Task 5: Adding Text to Image
Prompt: “The girl in the uploaded image is holding a chalk board with the text “Join my GenAI Masterclass to Become an Expert in 2025″ written on it”

Between the two responses, Qwen’s output is clearly better. In the Qwen version, the text sits naturally on the board, aligned properly with the perspective, and looks like it actually belongs on a chalkboard. The font style is consistent, clean, and highly readable, which makes the message come across more clearly. The text blends seamlessly with the board surface, so the final result feels authentic and realistic.
On the other hand, Gemini’s response looks more like a digital overlay. The text alignment doesn’t fully match the angle of the board, and the font style appears less like chalk writing and more like standard digital text. Because of this, the text feels like it is pasted on top of the board rather than integrated into it.
Task 6: Cartoon or Anime Variant
Prompt: “Turn this picture into an anime style character while preserving the same face identity and expression.”

Between the two results, Qwen-Image-Edit-2509’s version is clearly better because it fully transforms the person into an anime-style character while retaining the same outfit, pose, and expression, making it faithful to the task prompt, whereas Nano Banana’s version looks almost identical to the input photo with very little anime-stylization, so it doesn’t really fulfill the “anime character” requirement and feels more like a light retouch than a transformation.
Task 7: Product Poster
Prompt: “Make a clean marketable poster for this shoe. Use a plain background. Add the product name at the bottom in bold type saying – SoulShoe”

Between the two, Qwen’s poster is better because it goes beyond a plain showcase and actually markets the product. The glowing effect makes the shoes stand out, the tagline “Where Comfort Meets Style” adds emotional appeal, and the “Limited Edition” badge creates urgency, all of which make it look like a polished ad campaign, whereas Gemini’s output, though clean and professional, feels more like a simple catalog image than a marketable poster.
My Verdict
Nano Banana is fun, accessible, and instantly shareable; perfect for memes, selfies, and social trends.

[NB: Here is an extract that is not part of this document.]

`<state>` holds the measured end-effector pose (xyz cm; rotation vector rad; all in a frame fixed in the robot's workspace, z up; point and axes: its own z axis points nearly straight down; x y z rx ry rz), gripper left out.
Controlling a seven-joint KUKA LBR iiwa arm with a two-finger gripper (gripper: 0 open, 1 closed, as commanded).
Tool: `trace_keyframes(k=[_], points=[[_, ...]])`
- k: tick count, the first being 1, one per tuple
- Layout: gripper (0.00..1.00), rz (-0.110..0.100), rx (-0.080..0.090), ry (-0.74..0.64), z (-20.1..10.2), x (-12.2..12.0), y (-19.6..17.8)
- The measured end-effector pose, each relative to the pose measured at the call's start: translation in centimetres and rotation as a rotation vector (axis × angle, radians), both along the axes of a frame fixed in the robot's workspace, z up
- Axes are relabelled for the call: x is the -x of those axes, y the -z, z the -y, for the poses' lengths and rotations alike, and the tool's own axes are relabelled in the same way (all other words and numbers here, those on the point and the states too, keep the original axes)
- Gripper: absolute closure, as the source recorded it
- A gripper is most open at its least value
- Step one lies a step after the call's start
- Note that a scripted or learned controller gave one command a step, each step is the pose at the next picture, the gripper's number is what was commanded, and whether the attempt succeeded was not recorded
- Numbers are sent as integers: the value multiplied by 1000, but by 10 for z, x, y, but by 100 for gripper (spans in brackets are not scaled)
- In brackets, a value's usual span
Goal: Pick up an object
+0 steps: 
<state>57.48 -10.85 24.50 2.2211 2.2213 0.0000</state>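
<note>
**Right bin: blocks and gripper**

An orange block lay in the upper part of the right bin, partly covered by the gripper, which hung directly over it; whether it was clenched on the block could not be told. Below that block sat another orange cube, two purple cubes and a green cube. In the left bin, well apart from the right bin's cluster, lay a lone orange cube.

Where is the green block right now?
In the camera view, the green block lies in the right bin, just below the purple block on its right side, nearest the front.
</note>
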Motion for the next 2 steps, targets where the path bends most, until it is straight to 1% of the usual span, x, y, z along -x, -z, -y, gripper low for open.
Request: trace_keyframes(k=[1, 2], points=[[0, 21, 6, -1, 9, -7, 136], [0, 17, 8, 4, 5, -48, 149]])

Qwen, on the other hand, is structured, versatile, and production-ready, making it the better choice for creators, designers, and professionals who want reliability in outputs.
Also Read:
Conclusion
AI image models are improving month by month. August gave us the first Qwen Image. September has given us this new version with multi image support and better consistency. Next month who knows what will come. If you love experimenting then open Qwen Chat and try the prompts I shared. Start with something simple like placing yourself in a new background. Then move to multi image edits and posters.
I will keep testing and sharing what works. If you try any of these prompts let me know what result you got. Sometimes the fun is in the surprises.